------ INFORMATION SHOWN

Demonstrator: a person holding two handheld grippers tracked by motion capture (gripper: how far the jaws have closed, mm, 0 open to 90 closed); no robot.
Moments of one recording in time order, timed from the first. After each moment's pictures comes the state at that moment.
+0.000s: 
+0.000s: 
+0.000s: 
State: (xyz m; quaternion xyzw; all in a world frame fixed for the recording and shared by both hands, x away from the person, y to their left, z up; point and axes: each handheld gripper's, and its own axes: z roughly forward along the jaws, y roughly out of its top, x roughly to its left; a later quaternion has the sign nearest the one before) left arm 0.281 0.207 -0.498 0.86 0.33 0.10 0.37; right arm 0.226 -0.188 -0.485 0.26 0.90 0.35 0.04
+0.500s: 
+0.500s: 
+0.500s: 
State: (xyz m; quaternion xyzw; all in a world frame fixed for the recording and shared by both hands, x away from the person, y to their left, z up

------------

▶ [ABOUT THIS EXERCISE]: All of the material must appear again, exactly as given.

▶ [RESULT OF THIS TASK]:
Demonstrator: a person holding two handheld grippers tracked by motion capture (gripper: how far the jaws have closed, mm, 0 open to 90 closed); no robot.
Moments of one recording in time order, timed from the first. After each moment's pictures comes the state at that moment.
+0.000s: 
+0.000s: 
+0.000s: 
State: (xyz m; quaternion xyzw; all in a world frame fixed for the recording and shared by both hands, x away from the person, y to their left, z up; point and axes: each handheld gripper's, and its own axes: z roughly forward along the jaws, y roughly out of its top, x roughly to its left; a later quaternion has the sign nearest the one before) left arm 0.281 0.207 -0.498 0.86 0.33 0.10 0.37; right arm 0.226 -0.188 -0.485 0.26 0.90 0.35 0.04
+0.500s: 
+0.500s: 
+0.500s: 
State: (xyz m; quaternion xyzw; all in a world frame fixed for the recording and shared by both hands, x away from the person, y to their left, z up

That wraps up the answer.